Nun gilt unter anderem für ein halbes Jahr ein geringerer
Mehrwertsteuersatz beim Einkaufen. Familien bekommen einen Bonus von
300 Euro pro Kind. Außerdem sollen kleine und mittelständische
Unternehmen, die wegen der Krise besonders hohe Umsatzeinbrüche
haben, Überbrückungshilfen von fast 25 Milliarden Euro erhalten. Bund
und Länder wollen zusammen außerdem die Gewerbesteuerausfälle der
Kommunen ausgleichen.

Berücksichtigt im Nachtragshaushalt ist auch die aktuellste
Steuerschätzung. Inzwischen geht die Bundesregierung davon aus, dass
wegen der Corona-Krise rund 40,5 Milliarden Euro an Steuern weniger
reinkommen, als noch zu Jahresbeginn gedacht.
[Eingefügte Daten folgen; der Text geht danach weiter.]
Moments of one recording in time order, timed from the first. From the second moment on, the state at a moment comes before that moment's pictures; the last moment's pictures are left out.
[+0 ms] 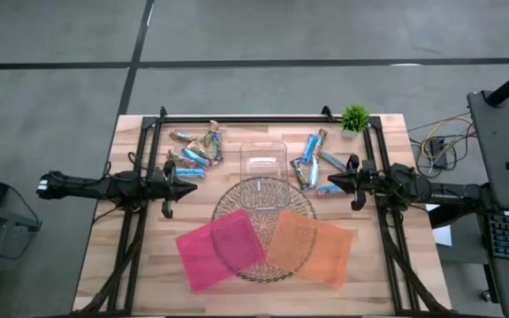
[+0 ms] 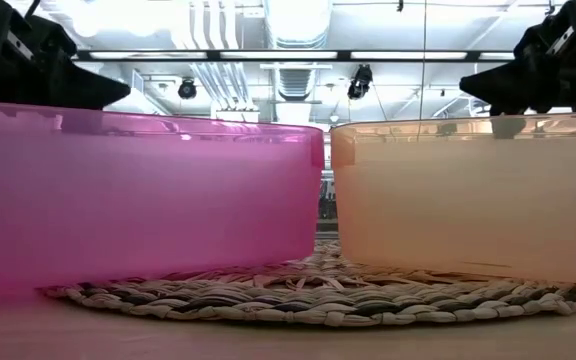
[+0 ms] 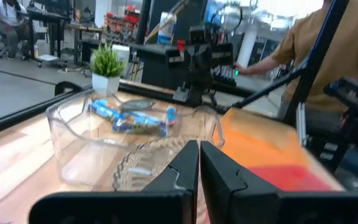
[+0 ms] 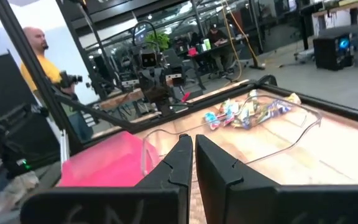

Die Dimension der Neuverschuldung wird im Vergleich mit der
Finanzkrise deutlich: Im bisherigen Rekordschuldenjahr 2010 nahm der
Bund 44 Milliarden Euro neue Kredite auf. Scholz plant, den Großteil
der neuen Kredite ab 2023 innerhalb von 20 Jahren zu tilgen. Viele
Ökonomen, sowie Grüne und Linke im Bundestag halten das für zu
ambitioniert. Sie befürchten, dass in den kommenden Jahren an
wichtigen Stellen gespart wird, nur damit die Schulden abgetragen
werden.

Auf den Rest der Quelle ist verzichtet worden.